# [Problem to work on]
A verbatim copy of the lines from the one with "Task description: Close" through the final line below is required; print it and nothing else.

————

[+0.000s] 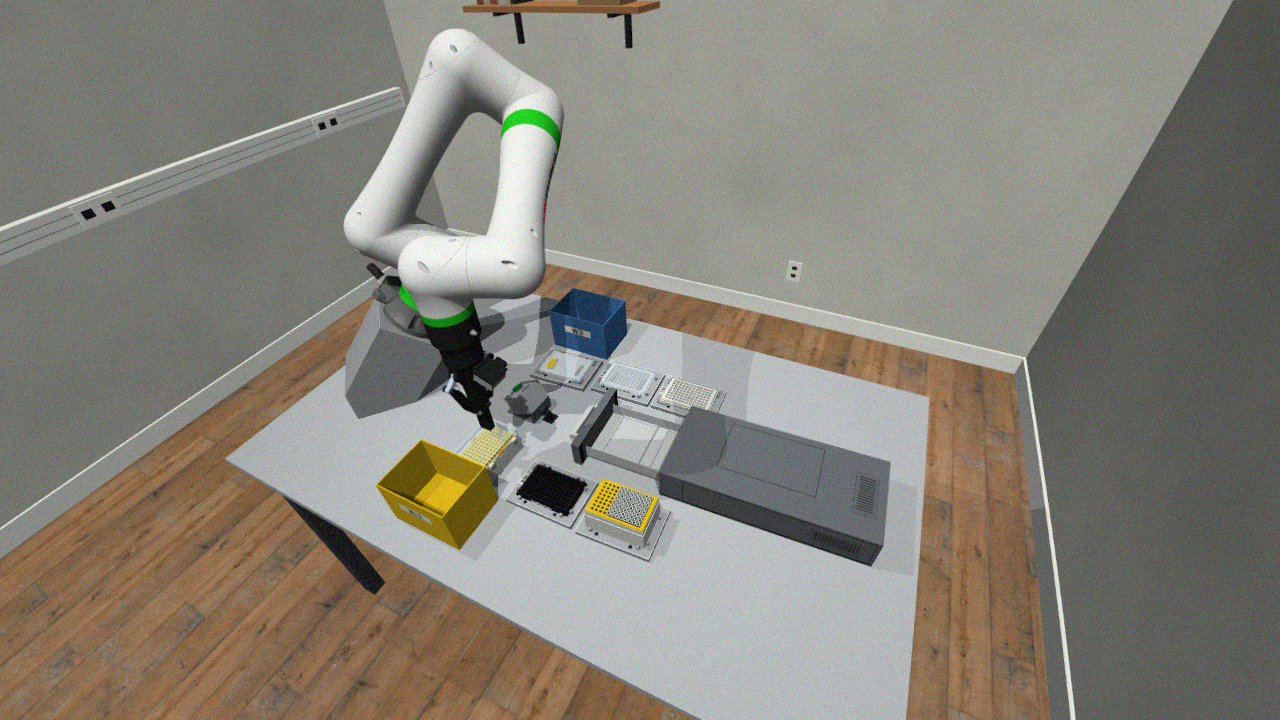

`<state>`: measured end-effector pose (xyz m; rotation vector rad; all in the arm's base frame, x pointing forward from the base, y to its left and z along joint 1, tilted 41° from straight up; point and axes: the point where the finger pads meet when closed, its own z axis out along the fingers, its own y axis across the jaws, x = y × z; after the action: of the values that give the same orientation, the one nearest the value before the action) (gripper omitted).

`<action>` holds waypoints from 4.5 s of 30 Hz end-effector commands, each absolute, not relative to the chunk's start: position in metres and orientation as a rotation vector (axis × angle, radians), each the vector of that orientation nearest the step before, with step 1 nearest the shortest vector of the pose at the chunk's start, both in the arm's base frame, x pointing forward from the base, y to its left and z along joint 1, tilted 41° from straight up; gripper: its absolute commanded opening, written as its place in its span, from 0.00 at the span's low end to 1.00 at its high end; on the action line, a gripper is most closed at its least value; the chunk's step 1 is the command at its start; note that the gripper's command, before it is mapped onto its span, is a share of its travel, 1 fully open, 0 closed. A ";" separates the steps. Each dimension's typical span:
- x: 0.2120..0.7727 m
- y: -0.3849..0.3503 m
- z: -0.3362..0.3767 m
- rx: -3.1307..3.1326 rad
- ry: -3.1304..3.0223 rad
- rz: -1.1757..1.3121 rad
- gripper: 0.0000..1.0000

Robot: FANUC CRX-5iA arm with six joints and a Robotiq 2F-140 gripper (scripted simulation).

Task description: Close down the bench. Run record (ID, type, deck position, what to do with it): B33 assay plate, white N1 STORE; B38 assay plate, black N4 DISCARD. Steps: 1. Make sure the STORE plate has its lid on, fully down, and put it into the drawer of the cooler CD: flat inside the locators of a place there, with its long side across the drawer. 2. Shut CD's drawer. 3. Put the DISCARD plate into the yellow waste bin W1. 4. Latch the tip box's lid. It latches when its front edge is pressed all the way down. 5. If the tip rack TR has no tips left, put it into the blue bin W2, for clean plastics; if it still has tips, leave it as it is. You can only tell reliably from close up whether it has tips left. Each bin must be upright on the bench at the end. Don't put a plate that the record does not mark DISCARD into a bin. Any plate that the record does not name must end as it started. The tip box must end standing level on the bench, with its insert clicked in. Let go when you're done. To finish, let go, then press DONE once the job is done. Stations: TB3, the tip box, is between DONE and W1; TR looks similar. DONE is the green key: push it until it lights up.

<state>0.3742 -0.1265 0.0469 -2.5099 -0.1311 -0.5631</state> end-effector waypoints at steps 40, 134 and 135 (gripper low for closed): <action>0.354 -0.157 0.089 -2.511 -0.131 -0.564 0.10; 0.342 -0.098 -0.016 -2.511 -0.131 -0.564 0.10; 0.343 -0.097 -0.017 -2.511 -0.131 -0.564 0.10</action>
<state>0.3423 -0.0969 -0.0157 -2.5098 -0.1310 -0.5631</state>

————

# [Solution]
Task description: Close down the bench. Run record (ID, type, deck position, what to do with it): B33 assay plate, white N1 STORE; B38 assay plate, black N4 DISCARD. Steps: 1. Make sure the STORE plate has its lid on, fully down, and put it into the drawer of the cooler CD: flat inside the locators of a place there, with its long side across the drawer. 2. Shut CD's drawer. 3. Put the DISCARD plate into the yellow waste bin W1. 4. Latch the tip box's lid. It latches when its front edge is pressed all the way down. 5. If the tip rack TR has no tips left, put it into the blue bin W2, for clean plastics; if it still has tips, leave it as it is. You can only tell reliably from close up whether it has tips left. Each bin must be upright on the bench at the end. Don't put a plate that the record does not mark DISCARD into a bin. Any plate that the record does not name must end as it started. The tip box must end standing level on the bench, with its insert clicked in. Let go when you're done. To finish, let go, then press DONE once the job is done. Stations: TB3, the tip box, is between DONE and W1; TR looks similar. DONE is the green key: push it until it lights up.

<state>0.3742 -0.1265 0.0469 -2.5099 -0.1311 -0.5631</state> end-effector waypoints at steps 40, 134 and 135 (gripper low for closed): <action>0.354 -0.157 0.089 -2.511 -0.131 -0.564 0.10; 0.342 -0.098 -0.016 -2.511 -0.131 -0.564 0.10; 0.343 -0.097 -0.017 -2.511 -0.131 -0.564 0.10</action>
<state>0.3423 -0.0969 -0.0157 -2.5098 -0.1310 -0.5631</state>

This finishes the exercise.